Elucidation of Drosophila melanogaster G protein coupled receptor interactions through heterodimerization and chimeric receptor studies.

Elucidation of Drosophila melanogaster G protein coupled receptor interactions through heterodimerization and chimeric receptor studies. Michael J. Rizzo, Erik C. Johnson. Wake Forest University, Department of Biology, Winston Salem, NC 27109.

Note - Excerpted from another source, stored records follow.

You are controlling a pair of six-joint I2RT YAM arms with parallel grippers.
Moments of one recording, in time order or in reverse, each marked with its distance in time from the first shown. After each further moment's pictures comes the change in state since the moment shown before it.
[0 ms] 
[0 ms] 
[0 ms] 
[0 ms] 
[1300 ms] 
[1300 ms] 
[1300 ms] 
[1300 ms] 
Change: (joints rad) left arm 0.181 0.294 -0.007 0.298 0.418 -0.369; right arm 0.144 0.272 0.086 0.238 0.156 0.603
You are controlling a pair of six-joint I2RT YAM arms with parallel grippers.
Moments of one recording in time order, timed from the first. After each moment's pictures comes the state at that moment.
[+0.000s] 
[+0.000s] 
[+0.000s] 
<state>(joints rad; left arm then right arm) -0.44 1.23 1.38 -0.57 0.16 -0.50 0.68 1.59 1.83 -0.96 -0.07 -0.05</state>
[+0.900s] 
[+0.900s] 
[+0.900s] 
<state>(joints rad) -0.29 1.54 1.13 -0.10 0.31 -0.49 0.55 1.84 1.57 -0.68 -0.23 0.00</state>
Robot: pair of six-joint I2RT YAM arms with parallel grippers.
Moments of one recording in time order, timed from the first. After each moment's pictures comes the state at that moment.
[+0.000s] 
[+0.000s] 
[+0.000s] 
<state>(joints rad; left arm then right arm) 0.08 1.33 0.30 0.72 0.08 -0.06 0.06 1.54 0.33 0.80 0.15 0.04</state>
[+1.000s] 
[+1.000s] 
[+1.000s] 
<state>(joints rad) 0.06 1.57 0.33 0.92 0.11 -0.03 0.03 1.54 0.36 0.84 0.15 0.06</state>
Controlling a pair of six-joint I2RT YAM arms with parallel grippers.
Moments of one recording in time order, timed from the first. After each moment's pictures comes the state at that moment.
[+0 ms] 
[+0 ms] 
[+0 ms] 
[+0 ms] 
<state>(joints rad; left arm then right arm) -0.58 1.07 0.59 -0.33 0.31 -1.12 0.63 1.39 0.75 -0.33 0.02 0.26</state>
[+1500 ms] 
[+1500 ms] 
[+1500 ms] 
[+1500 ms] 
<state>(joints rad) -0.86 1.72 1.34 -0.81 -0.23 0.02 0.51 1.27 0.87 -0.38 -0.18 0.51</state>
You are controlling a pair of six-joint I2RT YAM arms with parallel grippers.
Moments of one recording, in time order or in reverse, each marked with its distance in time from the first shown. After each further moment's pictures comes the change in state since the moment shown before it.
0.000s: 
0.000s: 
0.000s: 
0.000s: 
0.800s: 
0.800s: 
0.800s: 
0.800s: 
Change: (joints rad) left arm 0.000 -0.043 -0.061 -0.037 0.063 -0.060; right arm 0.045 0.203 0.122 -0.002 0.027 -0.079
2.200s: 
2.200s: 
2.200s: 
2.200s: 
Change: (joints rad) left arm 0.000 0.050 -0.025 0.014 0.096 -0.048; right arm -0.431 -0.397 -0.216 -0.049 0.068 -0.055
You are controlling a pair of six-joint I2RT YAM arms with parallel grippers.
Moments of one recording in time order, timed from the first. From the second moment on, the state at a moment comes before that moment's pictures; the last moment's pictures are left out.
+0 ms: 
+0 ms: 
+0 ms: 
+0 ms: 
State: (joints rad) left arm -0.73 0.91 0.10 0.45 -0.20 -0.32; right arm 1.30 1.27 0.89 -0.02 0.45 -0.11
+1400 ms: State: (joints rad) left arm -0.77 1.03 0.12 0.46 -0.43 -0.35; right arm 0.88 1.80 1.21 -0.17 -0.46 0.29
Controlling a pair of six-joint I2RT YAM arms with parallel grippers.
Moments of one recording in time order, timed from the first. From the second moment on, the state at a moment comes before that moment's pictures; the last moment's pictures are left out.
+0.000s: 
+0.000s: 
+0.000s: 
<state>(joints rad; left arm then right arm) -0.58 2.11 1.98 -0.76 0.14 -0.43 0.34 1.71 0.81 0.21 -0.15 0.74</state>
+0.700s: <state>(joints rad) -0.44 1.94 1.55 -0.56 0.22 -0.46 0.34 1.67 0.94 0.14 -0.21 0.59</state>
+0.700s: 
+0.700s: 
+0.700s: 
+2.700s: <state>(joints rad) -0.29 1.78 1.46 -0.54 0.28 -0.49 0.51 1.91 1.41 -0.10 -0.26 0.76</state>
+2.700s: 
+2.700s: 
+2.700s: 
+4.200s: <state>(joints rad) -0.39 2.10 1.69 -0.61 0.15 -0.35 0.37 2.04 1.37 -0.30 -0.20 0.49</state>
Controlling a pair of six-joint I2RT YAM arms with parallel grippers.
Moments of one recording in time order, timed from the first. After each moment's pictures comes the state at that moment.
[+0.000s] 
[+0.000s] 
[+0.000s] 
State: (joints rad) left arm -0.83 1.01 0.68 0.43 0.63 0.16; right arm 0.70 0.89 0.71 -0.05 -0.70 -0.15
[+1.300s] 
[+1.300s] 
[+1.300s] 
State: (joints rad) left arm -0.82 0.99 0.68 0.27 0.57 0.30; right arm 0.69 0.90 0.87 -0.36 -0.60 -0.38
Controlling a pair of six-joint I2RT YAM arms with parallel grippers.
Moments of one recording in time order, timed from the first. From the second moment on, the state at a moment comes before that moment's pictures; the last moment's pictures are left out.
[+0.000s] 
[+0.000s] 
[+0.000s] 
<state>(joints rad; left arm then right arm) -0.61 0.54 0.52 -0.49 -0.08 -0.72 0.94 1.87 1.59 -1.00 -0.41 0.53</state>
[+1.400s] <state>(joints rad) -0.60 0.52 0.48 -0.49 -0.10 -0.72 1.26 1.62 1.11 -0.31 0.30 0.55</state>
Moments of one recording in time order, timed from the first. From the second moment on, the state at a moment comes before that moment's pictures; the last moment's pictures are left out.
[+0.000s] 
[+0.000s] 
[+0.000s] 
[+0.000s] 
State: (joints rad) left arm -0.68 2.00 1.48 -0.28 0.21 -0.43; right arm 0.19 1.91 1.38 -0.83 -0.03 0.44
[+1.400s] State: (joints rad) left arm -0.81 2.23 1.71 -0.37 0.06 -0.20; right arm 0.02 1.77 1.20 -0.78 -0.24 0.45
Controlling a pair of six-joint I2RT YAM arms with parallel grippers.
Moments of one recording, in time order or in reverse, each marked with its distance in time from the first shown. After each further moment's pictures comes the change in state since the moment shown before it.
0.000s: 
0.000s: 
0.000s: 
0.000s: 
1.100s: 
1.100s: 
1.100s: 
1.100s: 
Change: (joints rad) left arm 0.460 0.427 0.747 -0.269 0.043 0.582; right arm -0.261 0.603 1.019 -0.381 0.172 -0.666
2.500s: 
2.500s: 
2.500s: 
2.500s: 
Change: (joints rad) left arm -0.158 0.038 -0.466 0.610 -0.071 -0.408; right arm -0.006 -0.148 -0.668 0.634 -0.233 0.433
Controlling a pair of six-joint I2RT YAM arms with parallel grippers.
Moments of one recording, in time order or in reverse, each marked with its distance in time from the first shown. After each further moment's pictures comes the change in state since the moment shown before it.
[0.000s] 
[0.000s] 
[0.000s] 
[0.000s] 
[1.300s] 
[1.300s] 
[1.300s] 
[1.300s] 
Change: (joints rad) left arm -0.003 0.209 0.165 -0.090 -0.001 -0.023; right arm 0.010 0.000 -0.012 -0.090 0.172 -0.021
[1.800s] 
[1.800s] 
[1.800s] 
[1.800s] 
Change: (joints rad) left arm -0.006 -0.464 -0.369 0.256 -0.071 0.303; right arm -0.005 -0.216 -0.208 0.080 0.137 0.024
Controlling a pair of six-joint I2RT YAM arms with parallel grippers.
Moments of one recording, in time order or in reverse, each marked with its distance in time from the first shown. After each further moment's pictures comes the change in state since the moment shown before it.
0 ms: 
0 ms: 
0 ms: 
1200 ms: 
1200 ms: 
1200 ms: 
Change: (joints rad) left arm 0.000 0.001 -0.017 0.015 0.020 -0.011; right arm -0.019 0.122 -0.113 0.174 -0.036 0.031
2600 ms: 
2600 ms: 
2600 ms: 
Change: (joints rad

G protein coupled receptors (GPCRs) represent a well-characterized protein superfamily present in most Eukaryotic taxa. GPCRs are critically important to a multitude of physiological and behavioral processes, and currently represent a target for approximately 50% of all pharmaceutical drugs. Canonical GPCR signaling relies on conformational changes upon ligand binding to the receptor, which results in activation of a heterotrimeric G protein and liberation of a second messenger pathway. Additionally, activation of a GPCR results in the recruitment of specific kinases which phosphorylate the GPCR and cause the subsequent recruitment of arrestins, which lead to the termination of GPCR signaling and internalization. To identify the structural aspects that underlie ligand binding domains and specific G protein and arrestin interactions, we are generating a series of receptor chimeras focusing on the proctolin and FMRF receptor pairs. Such structural-functional studies have not been evaluated for Drosophila receptors. Furthermore, recent research indicates that many GPCRs exist as homodimers or heterodimers in the cell, and this dimerization has broad ramifications on signaling mechanisms, trafficking, expression, and internalization. To this date, no Drosophila GPCRs have been shown to assemble as heterodimers. To determine which GPCRs are able to form heterodimers, we are currently tagging the entire cohort of peptide and amine GPCRs with both a fluorophore (CFP/YFP) and Hemoagglutinin (HA) epitope tag and expressing these modified receptors in HEK-293 cells. Through FRET (Forster Resonance Energy Transfer) and co-immunoprecipitation (Co-IP) studies, we will evaluate a matrix of all Drosophila GPCRs to determine heterodimer pairs, and aim to determine the impact of such events on signaling. We suspect the results of both studies to dissect peptide receptor function will offer insight into the specific mechanisms underlying receptor signaling and inform future experiments into how GPCRs act as points of integration of different endocrine signals.